> Task brief
If a line comes after the one containing "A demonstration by", leave it out; copy every line before it, and that line too, exactly as written, starting from the first line of the entries.

-- Data supplied follows --

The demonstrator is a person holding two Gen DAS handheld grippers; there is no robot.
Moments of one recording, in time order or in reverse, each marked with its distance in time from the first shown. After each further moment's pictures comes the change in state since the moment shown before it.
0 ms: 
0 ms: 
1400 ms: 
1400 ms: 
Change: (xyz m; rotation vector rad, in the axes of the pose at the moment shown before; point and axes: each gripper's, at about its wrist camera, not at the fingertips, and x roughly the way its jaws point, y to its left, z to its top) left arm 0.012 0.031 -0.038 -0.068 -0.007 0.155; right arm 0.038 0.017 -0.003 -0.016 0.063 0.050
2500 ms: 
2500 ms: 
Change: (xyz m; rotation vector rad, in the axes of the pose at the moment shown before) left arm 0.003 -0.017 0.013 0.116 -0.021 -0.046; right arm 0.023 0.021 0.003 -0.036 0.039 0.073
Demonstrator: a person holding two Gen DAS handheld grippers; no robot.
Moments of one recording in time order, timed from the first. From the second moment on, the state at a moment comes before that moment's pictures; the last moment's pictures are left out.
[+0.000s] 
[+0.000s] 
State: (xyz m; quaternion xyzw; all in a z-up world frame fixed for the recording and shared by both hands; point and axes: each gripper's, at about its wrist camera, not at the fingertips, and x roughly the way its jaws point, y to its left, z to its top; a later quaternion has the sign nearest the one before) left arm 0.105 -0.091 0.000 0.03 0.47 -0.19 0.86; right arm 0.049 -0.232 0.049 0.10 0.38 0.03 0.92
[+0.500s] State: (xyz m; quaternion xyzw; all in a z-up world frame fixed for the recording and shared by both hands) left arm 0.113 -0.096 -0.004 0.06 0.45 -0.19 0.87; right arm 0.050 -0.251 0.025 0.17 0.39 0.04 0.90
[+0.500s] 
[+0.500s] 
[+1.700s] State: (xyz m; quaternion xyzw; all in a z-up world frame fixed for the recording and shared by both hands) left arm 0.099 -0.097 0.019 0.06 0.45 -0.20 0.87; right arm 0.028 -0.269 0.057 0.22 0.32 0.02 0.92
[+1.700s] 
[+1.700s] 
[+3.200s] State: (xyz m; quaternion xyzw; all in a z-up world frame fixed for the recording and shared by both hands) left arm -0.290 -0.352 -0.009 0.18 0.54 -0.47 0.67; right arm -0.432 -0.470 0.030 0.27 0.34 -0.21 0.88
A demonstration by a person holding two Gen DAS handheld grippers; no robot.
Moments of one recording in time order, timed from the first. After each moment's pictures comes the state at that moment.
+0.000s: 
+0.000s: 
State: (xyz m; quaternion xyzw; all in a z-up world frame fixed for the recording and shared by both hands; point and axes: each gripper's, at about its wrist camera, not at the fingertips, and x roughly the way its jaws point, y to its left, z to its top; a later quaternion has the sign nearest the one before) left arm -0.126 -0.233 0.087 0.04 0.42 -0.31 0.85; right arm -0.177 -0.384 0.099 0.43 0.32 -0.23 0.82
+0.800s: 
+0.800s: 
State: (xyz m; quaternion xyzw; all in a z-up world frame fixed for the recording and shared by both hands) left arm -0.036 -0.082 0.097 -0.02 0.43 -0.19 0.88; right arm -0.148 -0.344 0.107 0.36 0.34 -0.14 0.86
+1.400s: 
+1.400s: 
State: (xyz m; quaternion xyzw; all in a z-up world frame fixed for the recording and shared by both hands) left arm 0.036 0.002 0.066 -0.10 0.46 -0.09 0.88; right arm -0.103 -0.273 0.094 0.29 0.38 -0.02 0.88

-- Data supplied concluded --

> Answer section
The demonstrator is a person holding two Gen DAS handheld grippers; there is no robot.
Moments of one recording, in time order or in reverse, each marked with its distance in time from the first shown. After each further moment's pictures comes the change in state since the moment shown before it.
0 ms: 
0 ms: 
1400 ms: 
1400 ms: 
Change: (xyz m; rotation vector rad, in the axes of the pose at the moment shown before; point and axes: each gripper's, at about its wrist camera, not at the fingertips, and x roughly the way its jaws point, y to its left, z to its top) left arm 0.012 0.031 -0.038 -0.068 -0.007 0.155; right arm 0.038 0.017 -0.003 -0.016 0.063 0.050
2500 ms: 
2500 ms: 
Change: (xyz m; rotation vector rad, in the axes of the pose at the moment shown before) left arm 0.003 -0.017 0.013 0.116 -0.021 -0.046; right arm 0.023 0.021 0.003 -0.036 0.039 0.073
Demonstrator: a person holding two Gen DAS handheld grippers; no robot.
Moments of one recording in time order, timed from the first. From the second moment on, the state at a moment comes before that moment's pictures; the last moment's pictures are left out.
[+0.000s] 
[+0.000s] 
State: (xyz m; quaternion xyzw; all in a z-up world frame fixed for the recording and shared by both hands; point and axes: each gripper's, at about its wrist camera, not at the fingertips, and x roughly the way its jaws point, y to its left, z to its top; a later quaternion has the sign nearest the one before) left arm 0.105 -0.091 0.000 0.03 0.47 -0.19 0.86; right arm 0.049 -0.232 0.049 0.10 0.38 0.03 0.92
[+0.500s] State: (xyz m; quaternion xyzw; all in a z-up world frame fixed for the recording and shared by both hands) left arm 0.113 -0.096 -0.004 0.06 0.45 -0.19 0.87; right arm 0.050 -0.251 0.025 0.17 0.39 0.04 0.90
[+0.500s] 
[+0.500s] 
[+1.700s] State: (xyz m; quaternion xyzw; all in a z-up world frame fixed for the recording and shared by both hands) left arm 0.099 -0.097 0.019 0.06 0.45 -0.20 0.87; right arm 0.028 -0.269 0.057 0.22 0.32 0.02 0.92
[+1.700s] 
[+1.700s] 
[+3.200s] State: (xyz m; quaternion xyzw; all in a z-up world frame fixed for the recording and shared by both hands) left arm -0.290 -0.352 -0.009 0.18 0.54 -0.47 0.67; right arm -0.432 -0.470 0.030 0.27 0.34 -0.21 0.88
A demonstration by a person holding two Gen DAS handheld grippers; no robot.

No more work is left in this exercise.